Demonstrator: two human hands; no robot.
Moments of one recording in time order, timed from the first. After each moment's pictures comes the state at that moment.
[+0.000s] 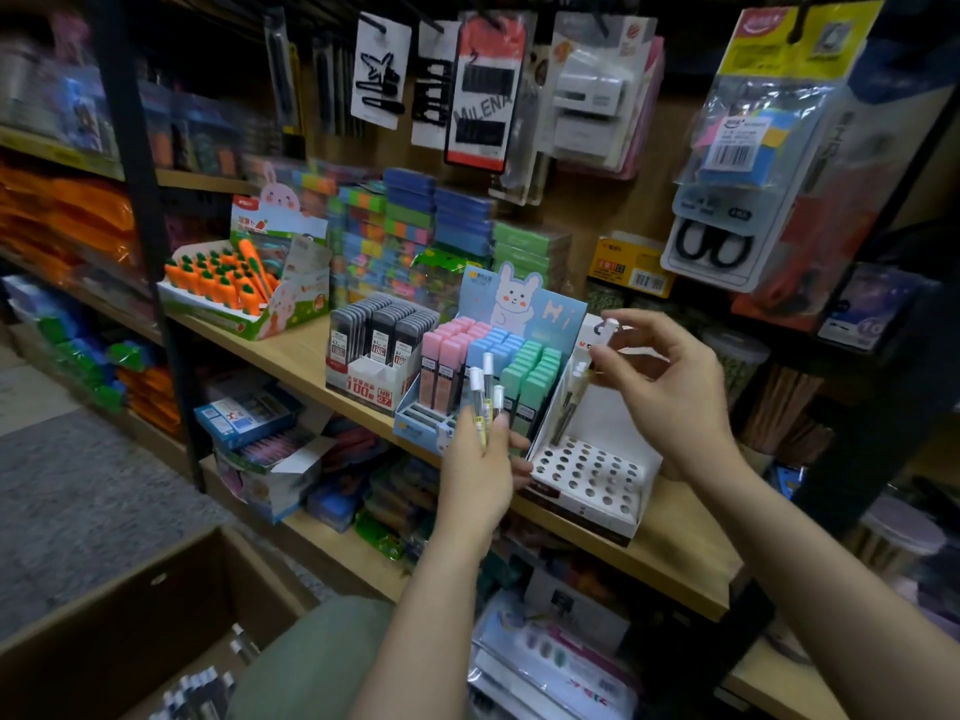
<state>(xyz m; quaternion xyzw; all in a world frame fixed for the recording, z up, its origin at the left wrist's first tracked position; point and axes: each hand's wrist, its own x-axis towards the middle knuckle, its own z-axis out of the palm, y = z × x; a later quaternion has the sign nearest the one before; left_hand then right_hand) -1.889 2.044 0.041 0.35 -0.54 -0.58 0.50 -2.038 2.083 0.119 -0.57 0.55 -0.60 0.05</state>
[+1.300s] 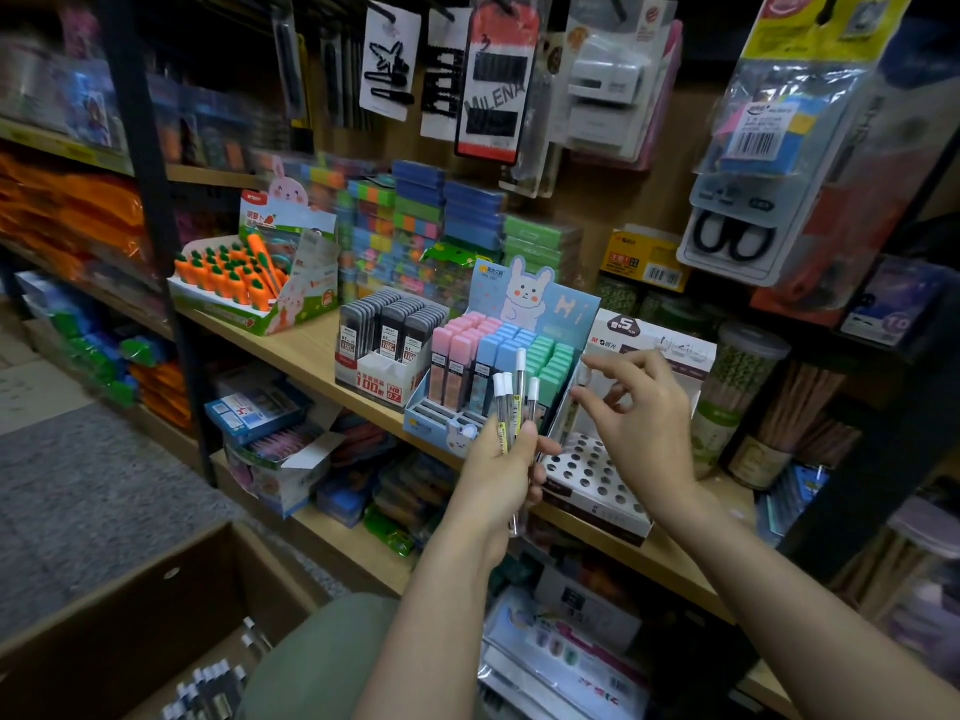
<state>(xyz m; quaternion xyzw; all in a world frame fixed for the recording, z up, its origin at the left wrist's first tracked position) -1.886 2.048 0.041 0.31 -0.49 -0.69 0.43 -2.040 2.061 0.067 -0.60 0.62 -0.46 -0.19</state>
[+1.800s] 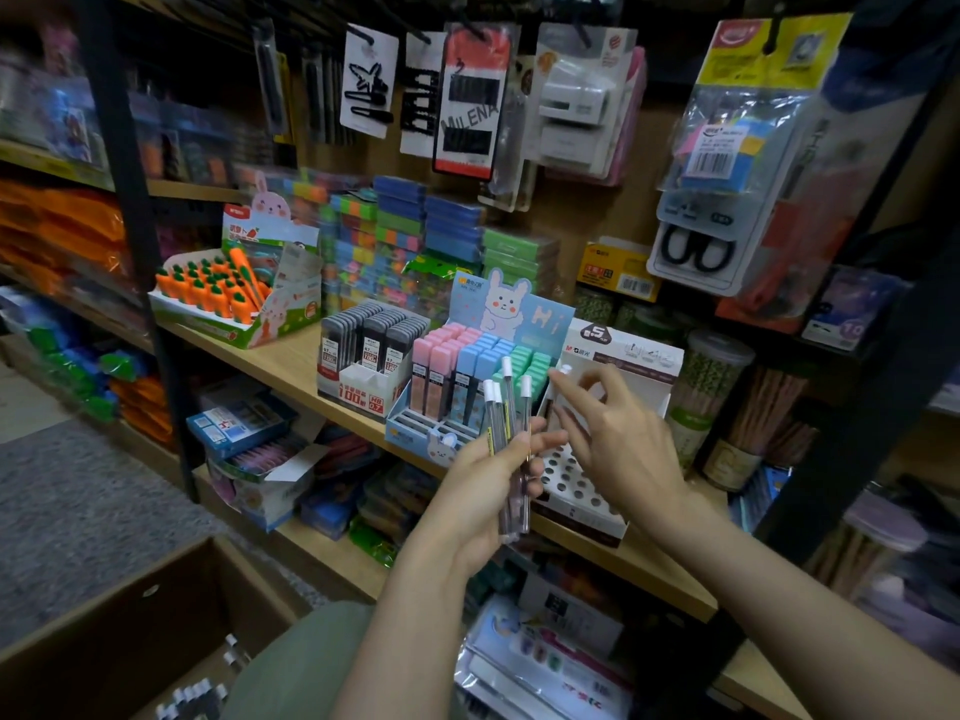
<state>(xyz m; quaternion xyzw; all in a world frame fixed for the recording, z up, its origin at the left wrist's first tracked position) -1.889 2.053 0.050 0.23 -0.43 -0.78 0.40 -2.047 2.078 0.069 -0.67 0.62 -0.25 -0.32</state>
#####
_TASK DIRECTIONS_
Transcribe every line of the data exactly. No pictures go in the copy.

_PROBLEM SOLUTION_
Demonstrator: two human hands; no robot.
Moments of one recording in time order, timed from the first. After each moment's pictures comes the state at that moment.
[+0.000s] 
<state>(xyz m; quaternion xyzw; all in a world frame fixed for the recording, z up, its origin at the left wrist's first tracked position; point and axes: each hand's wrist, its own x-axis towards the middle knuckle, its own z-axis out of the palm, y = z × x; a later quaternion has the sign nearest the one before; left_hand then right_hand) -1.889 2.044 0.041 0.35 -0.54 -0.58 0.50 -2.038 2.083 0.119 -0.57 0.55 -0.60 0.05</state>
[+1.300s] 
<state>(xyz m; quaternion xyzw; all in a world frame fixed for the recording, z up, its origin at the left wrist's first tracked position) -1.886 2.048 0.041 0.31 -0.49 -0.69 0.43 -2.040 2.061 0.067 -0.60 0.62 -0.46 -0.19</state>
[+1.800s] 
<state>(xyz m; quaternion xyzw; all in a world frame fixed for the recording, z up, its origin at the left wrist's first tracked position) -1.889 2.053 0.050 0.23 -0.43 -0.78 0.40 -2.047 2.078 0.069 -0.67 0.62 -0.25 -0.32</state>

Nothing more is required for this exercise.